■ WHAT YOU HAVE TO DO: Please retype each record exactly as it stands below.

■ Records from a dataset:
┌──

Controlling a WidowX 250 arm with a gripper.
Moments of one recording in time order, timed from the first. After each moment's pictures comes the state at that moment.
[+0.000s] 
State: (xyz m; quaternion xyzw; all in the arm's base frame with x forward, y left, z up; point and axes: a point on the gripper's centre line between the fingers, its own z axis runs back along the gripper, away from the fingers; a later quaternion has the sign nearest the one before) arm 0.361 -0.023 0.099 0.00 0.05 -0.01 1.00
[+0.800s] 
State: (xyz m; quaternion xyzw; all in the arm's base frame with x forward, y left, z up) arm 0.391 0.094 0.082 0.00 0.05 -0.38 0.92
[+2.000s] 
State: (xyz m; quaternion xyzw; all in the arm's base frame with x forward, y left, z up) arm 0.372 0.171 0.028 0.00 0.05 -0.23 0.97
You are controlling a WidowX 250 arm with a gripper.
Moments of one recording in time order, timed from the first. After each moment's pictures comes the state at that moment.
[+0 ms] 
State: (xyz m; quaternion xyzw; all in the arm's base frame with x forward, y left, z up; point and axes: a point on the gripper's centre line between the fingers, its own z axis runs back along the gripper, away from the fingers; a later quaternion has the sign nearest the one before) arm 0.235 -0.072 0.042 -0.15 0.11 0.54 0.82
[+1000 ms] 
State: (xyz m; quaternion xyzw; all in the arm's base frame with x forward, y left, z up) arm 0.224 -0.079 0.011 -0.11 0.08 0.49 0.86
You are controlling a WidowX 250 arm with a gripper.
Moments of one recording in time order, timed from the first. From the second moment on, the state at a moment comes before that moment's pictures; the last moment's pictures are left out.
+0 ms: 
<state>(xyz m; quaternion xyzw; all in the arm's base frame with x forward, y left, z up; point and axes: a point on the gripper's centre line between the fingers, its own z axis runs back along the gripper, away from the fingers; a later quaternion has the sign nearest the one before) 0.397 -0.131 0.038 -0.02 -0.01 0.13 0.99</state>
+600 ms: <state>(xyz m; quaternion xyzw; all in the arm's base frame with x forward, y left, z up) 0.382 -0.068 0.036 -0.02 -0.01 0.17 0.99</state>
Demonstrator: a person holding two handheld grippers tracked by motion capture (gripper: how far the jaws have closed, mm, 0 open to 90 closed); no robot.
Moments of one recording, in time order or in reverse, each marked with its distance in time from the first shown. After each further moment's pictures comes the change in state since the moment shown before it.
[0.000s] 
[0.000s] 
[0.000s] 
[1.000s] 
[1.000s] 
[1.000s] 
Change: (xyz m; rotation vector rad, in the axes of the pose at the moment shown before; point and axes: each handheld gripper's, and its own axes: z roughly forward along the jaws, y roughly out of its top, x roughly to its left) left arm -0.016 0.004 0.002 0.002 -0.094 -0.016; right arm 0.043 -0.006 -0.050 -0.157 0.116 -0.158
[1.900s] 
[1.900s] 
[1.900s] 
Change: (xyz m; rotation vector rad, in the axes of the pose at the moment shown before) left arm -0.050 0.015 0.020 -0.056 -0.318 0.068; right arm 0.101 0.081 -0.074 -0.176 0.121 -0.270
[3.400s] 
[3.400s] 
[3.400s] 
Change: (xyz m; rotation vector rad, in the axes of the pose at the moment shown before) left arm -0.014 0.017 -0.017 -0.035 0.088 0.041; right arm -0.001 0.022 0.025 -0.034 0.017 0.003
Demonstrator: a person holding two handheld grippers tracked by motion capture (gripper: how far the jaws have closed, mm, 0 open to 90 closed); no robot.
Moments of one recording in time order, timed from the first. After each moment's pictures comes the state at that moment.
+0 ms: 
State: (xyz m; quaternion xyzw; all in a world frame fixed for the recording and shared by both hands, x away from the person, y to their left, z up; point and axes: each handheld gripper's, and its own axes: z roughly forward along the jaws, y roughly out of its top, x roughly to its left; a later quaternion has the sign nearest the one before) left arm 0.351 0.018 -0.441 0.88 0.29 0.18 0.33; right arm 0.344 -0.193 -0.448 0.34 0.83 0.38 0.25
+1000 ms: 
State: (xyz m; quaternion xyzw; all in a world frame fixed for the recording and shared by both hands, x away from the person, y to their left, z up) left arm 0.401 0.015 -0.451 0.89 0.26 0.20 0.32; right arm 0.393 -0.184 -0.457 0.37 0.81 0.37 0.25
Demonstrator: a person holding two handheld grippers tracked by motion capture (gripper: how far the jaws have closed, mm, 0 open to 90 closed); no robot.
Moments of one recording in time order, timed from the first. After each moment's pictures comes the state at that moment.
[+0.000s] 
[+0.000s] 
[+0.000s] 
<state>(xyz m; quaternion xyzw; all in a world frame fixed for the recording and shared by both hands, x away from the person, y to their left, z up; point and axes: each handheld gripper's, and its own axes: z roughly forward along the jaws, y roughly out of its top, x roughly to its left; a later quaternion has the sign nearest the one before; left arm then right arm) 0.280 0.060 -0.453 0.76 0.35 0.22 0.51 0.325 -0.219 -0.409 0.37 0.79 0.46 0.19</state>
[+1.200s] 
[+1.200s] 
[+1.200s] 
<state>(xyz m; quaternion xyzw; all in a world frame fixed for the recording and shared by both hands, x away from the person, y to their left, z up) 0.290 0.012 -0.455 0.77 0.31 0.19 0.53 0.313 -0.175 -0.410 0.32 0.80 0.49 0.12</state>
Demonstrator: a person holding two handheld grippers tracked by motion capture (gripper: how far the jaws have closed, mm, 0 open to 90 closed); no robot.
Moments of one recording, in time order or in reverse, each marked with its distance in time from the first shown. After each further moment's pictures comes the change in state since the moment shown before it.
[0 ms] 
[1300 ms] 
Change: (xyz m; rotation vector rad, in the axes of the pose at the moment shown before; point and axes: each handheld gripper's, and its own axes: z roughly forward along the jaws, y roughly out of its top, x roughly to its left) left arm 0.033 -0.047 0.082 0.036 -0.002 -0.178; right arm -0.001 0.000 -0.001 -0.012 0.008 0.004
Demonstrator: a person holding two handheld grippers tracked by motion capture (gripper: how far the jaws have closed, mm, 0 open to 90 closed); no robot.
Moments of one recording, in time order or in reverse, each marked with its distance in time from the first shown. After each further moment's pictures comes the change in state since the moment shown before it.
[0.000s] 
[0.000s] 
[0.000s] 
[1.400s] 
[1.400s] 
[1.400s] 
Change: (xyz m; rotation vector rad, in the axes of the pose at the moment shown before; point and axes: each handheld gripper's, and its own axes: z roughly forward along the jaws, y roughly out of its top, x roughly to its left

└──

■ ANSWER BELOW:
Controlling a WidowX 250 arm with a gripper.
Moments of one recording in time order, timed from the first. After each moment's pictures comes the state at that moment.
[+0.000s] 
State: (xyz m; quaternion xyzw; all in the arm's base frame with x forward, y left, z up; point and axes: a point on the gripper's centre line between the fingers, its own z axis runs back along the gripper, away from the fingers; a later quaternion has the sign nearest the one before) arm 0.361 -0.023 0.099 0.00 0.05 -0.01 1.00
[+0.800s] 
State: (xyz m; quaternion xyzw; all in the arm's base frame with x forward, y left, z up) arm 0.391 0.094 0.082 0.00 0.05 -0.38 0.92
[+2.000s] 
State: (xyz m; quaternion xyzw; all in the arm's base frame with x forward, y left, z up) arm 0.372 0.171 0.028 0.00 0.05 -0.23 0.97
You are controlling a WidowX 250 arm with a gripper.
Moments of one recording in time order, timed from the first. After each moment's pictures comes the state at that moment.
[+0 ms] 
State: (xyz m; quaternion xyzw; all in the arm's base frame with x forward, y left, z up; point and axes: a point on the gripper's centre line between the fingers, its own z axis runs back along the gripper, away from the fingers; a later quaternion has the sign nearest the one before) arm 0.235 -0.072 0.042 -0.15 0.11 0.54 0.82
[+1000 ms] 
State: (xyz m; quaternion xyzw; all in the arm's base frame with x forward, y left, z up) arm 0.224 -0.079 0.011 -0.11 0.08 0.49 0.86
You are controlling a WidowX 250 arm with a gripper.
Moments of one recording in time order, timed from the first. From the second moment on, the state at a moment comes before that moment's pictures; the last moment's pictures are left out.
+0 ms: 
<state>(xyz m; quaternion xyzw; all in the arm's base frame with x forward, y left, z up; point and axes: a point on the gripper's centre line between the fingers, its own z axis runs back along the gripper, away from the fingers; a later quaternion has the sign nearest the one before) 0.397 -0.131 0.038 -0.02 -0.01 0.13 0.99</state>
+600 ms: <state>(xyz m; quaternion xyzw; all in the arm's base frame with x forward, y left, z up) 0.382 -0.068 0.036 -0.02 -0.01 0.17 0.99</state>
Demonstrator: a person holding two handheld grippers tracked by motion capture (gripper: how far the jaws have closed, mm, 0 open to 90 closed); no robot.
Moments of one recording, in time order or in reverse, each marked with its distance in time from the first shown. After each further moment's pictures comes the change in state since the moment shown before it.
[0.000s] 
[0.000s] 
[0.000s] 
[1.000s] 
[1.000s] 
[1.000s] 
Change: (xyz m; rotation vector rad, in the axes of the pose at the moment shown before; point and axes: each handheld gripper's, and its own axes: z roughly forward along the jaws, y roughly out of its top, x roughly to its left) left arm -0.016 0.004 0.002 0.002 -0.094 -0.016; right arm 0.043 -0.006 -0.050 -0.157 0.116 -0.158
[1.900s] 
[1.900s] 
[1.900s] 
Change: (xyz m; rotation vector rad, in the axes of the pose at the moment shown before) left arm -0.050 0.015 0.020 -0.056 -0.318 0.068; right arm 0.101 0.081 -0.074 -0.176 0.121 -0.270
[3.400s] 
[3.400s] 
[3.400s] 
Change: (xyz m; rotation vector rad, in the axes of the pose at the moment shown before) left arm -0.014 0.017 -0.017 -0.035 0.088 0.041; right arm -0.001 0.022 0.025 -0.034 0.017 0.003
Demonstrator: a person holding two handheld grippers tracked by motion capture (gripper: how far the jaws have closed, mm, 0 open to 90 closed); no robot.
Moments of one recording in time order, timed from the first. After each moment's pictures comes the state at that moment.
+0 ms: 
State: (xyz m; quaternion xyzw; all in a world frame fixed for the recording and shared by both hands, x away from the person, y to their left, z up; point and axes: each handheld gripper's, and its own axes: z roughly forward along the jaws, y roughly out of its top, x roughly to its left; a later quaternion has the sign nearest the one before) left arm 0.351 0.018 -0.441 0.88 0.29 0.18 0.33; right arm 0.344 -0.193 -0.448 0.34 0.83 0.38 0.25
+1000 ms: 
State: (xyz m; quaternion xyzw; all in a world frame fixed for the recording and shared by both hands, x away from the person, y to their left, z up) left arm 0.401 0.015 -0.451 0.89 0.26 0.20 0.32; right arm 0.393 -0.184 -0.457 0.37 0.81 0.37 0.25
Demonstrator: a person holding two handheld grippers tracked by motion capture (gripper: how far the jaws have closed, mm, 0 open to 90 closed); no robot.
Moments of one recording in time order, timed from the first. After each moment's pictures comes the state at that moment.
[+0.000s] 
[+0.000s] 
[+0.000s] 
<state>(xyz m; quaternion xyzw; all in a world frame fixed for the recording and shared by both hands, x away from the person, y to their left, z up; point and axes: each handheld gripper's, and its own axes: z roughly forward along the jaws, y roughly out of its top, x roughly to its left; a later quaternion has the sign nearest the one before; left arm then right arm) 0.280 0.060 -0.453 0.76 0.35 0.22 0.51 0.325 -0.219 -0.409 0.37 0.79 0.46 0.19</state>
[+1.200s] 
[+1.200s] 
[+1.200s] 
<state>(xyz m; quaternion xyzw; all in a world frame fixed for the recording and shared by both hands, x away from the person, y to their left, z up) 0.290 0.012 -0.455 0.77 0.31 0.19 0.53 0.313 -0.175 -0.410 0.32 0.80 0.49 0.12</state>
Demonstrator: a person holding two handheld grippers tracked by motion capture (gripper: how far the jaws have closed, mm, 0 open to 90 closed); no robot.
Moments of one recording, in time order or in reverse, each marked with its distance in time from the first shown. After each further moment's pictures comes the change in state since the moment shown before it.
[0 ms] 
[1300 ms] 
Change: (xyz m; rotation vector rad, in the axes of the pose at the moment shown before; point and axes: each handheld gripper's, and its own axes: z roughly forward along the jaws, y roughly out of its top, x roughly to its left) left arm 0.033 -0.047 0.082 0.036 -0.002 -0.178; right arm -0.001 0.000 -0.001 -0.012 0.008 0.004
Demonstrator: a person holding two handheld grippers tracked by motion capture (gripper: how far the jaws have closed, mm, 0 open to 90 closed); no robot.
Moments of one recording, in time order or in reverse, each marked with its distance in time from the first shown. After each further moment's pictures comes the change in state since the moment shown before it.
[0.000s] 
[0.000s] 
[0.000s] 
[1.400s] 
[1.400s] 
[1.400s] 
Change: (xyz m; rotation vector rad, in the axes of the pose at the moment shown before; point and axes: each handheld gripper's, and its own axes: z roughly forward along the jaws, y roughly out of its top, x roughly to its left

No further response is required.